The infamous “Black Sambo” image.

Observations on the Baboons in the Garden of the “Bostan” Restaurant (Part Two)


[Note: These observations were first published in 1991 in Yemen Update and are archived online. The “Boston” has long since disappeared, but memories live on. For Part One, click here.]

Let me introduce you to the other guests besides myself, Flo and Eddy. At the table in front of me sat two Egyptian men who were soon joined by two Frenchmen. There was a rather abrupt shift from Cairene Arabic to French (or at least a form of French). What struck me was not the Egyptian or the French dialects, but the visual message on the back of a t-shirt worn by one of the French diners. This might have been purchased anywhere, of course, since all these designs are mumbo-jumbled internationally. First of all the color of the t-shirt was that of over-ripe banana pulp (it really was). Emblazoned on the back were four figures, each of them a replica of the racist “Black Sambo” image of Blacks in America during the “Amos ‘n Andy” era. One of these caricatures was boxing, another surfing, and so on. I suppose it was supposed to communicate nothing significant and for the most part it did here in Yemen. But I was somewhat appalled and was tempted to ask the fellow, whose back was a billboard for my face, to take off his shirt and wear it backwards (assuming only the over-ripe banana exuded on the front).

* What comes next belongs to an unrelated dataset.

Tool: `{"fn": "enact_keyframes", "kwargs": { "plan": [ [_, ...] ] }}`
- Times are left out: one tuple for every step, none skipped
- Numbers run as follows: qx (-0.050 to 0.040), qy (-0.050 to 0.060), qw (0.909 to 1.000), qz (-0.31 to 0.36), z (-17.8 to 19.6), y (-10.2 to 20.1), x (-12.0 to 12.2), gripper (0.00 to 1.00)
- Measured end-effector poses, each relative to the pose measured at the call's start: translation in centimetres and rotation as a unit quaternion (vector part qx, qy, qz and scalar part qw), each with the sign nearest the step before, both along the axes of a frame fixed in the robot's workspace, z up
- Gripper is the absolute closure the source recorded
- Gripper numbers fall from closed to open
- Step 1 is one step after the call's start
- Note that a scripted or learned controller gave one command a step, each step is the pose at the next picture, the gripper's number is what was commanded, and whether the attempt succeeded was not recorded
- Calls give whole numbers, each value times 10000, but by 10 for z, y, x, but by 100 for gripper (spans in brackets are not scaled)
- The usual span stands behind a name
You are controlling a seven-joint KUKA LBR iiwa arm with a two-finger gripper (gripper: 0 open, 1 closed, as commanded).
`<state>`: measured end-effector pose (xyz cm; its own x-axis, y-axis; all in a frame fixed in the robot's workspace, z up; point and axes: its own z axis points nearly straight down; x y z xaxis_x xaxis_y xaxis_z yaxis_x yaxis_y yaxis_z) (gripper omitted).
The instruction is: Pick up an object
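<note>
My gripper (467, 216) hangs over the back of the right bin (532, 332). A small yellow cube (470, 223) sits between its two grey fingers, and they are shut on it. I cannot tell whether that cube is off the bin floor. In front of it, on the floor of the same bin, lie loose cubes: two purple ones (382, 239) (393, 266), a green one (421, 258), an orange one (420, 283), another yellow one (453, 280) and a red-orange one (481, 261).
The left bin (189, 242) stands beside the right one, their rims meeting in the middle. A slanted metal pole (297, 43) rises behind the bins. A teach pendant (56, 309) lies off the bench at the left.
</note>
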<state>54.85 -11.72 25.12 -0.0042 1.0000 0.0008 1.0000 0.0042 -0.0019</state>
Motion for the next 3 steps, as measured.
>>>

A Yemeni child, perhaps about three or four years old, walked by in a far more palatable t-shirt. It simply said “Gator Beach” and showed a Florida style beach with palm trees and a sailboat. This I could take with a smile, even though I remember reading in one of the super-market tabloids that killer gators were escaping the Everglades and would soon be the death of us all.

The t-shirt billboard is a social custom that to my knowledge has not been given serious attention. Do people really want to advertize the products named on the shirt or communicate the gross messages flashed on front or back? There is a wealth of t-shirt types in Sanaa. The one that really struck me this time was made in Indonesia. It shows a shark named “Mr. Mako” and peddles a fictitious (I hope) “Shark Bite Beer”. Of course this beer has a “smooth predatory taste”. (The designer label, by the way, shows an American Indian head in full headdress.) One of the t-shirts making the rounds in Sanaa shows Saddam and reads “Allahu akbar,” surely a collector’s item for the wayward tourist if ever there was one.

The way people dress always amazes me. Most foreigners in Yemen try to respect local custom, expecially those who are resident for a period of time. But it seems that a trip on Friday afternoon to the Bostan allows for a bit of relaxation. The skirts on the European women are shorter and the men sport t-shirts. What intrigues me is how it is virtually impossible to identify the nationality of children from the clothing. There may be a Yemeni family with the women in sharshaf, but the children dress like children anywhere, mostly t-shirts and shorts. Yet there will probably come a point when the clothes will mean something and be chosen for a more blatantly social purpose. But if the children can mix and play as one, will they not want to do so when they grow up?

The Bostan highlights a number of anomalies in modern Yemen, the mixing of traditions, the merging of the old with the new. I saw a family with a Yemeni man married to a European wife. There are the lonely Lebanese and Syrian workers, the foreign consultants escaping from claustrophobic hotels, a few struggling students. The melting pot which this Lebanese restaurant hosts goes beyond the children’s swings, t-shirts, and caged baboons. One of the most poignant metaphors of change is the presence of rows of Mousy non-alcoholic beer in a cooler near the garden area. It looks like a regular beer can, but of course the liquid inside does not taste like it. Now, to my mind the taste of non-alcoholic can beer is a Madison Avenue nightmare. I have never actually met anyone who admits to drinking it, unless by mistake or just for an initial trial. It’s presence here is ultimately a joke, because a Muslim would hardly be tempted to try it (even if it is non-alcoholic) and any true beer drinker would rather go without. Could these be the same cans I saw a year ago, or even seven years ago at the “Candles” restaurant? What is the half-life of non-alcoholic beer, anyway?

Back to Flo and Eddy. As I finished the last of my coffee (Do you ask for Arabic or Turkish coffee in Yemen?), I turned the cup over as though my fortune could be read from it. It no doubt annoys the waiters, but I like looking for the ridges and guessing if I have a long journey ahead of me. Of course, it never works to tell your own future. I left the Bostan more concerned about the future of Flo and Eddy. No doubt there will be two baboons in the cage when I return to Sanaa the next time, but will I recognize Flo (still wondering about that odd unedible spaghetti) and Eddy or whatever else other travelers might name them? If you happen to get to Sanaa before I do, please do me a favor. Drop by the Bostan for lunch and say hello to Flo and Eddy. Also, please let me know if any of the lightbulbs have sprouted yet.